Q: How is a rotator cuff injury treated?

A: there are several ways to treat a rotator cuff injury: there are OTC or anti-inflammatory medications, physical therapy, ultrasound treatment and exercises for rotator cuff to strengthen the shoulder. In order not to cause yourself any damage consult your doctor before starting any treatment.

Q: When is it recommended to have a rotator cuff surgery?

A: A surgery is usually recommended if you have a torn tendon and non-surgical treatment didn’t help recover your shoulder. It can also be recommended if a tear in your tendon is affecting your lifestyle.

Q: Can I cause further damage if I keep using the injured rotator cuff?
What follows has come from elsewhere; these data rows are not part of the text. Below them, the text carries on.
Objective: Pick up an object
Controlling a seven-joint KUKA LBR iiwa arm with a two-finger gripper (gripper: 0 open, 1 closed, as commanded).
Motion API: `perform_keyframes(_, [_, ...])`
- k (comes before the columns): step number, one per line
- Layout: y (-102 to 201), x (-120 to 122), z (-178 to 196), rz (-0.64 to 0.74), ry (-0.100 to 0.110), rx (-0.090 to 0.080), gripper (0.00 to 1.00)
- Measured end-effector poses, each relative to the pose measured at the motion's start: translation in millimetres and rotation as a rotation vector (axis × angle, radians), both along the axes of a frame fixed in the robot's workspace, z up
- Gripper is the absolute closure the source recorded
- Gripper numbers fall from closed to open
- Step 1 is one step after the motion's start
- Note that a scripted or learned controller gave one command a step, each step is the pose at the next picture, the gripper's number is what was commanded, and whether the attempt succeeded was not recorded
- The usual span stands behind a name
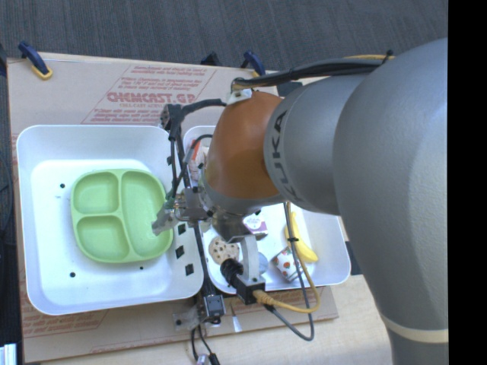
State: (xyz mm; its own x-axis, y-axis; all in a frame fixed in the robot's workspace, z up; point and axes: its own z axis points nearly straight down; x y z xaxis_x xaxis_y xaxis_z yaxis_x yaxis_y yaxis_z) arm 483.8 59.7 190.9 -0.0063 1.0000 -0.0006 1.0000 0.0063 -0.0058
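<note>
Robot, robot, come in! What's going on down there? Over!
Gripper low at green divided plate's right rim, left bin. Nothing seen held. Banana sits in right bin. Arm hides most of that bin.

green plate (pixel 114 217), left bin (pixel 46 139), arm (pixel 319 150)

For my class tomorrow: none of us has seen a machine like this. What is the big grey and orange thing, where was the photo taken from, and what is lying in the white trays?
The big grey shape with the orange band is a robot arm, reaching in from the right. The photo comes from one fixed camera above the bench, looking down at a slant.

Its end effector sits at the right edge of a green divided plate, which lies in the left white bin. Whether it grips anything cannot be told here.

The right white bin is mostly hidden under the arm. A yellow banana and a few small patterned items show in it, too covered to name. Both bins rest on a cardboard sheet with red print.
</note>
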Motion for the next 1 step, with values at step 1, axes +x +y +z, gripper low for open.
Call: perform_keyframes(1, [-0.1,0.4,0.4,0.000,-0.002,0.000,0.00])
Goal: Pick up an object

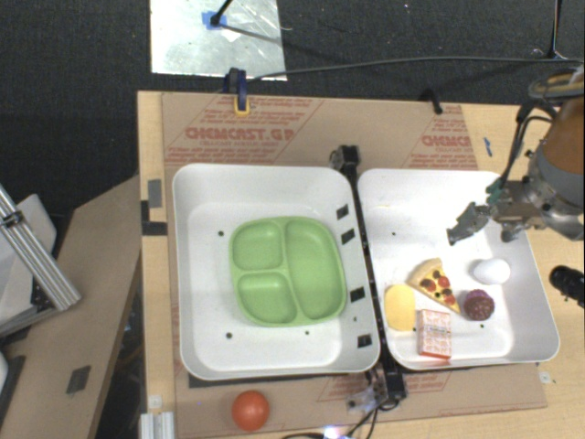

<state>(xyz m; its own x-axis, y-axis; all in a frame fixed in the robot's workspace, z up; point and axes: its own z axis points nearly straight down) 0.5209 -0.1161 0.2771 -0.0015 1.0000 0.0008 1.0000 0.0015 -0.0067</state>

A: Rotator cuff tear enlarge or get bigger over time. This can happen with cyclic use or a re-injury. It is common for patients with known rotator cuff disease to have acute pain and weakness following a minor injury. This likely represents extension of an existing tear.

Q: Can a rotator cuff tear be healed or strengthened without surgery?

A: A torn tendon cannot be cured without surgery, yet most tears can be taking care of non-surgically. The purpose of the treatment is to relieve the pain and to restore the shoulder its strength.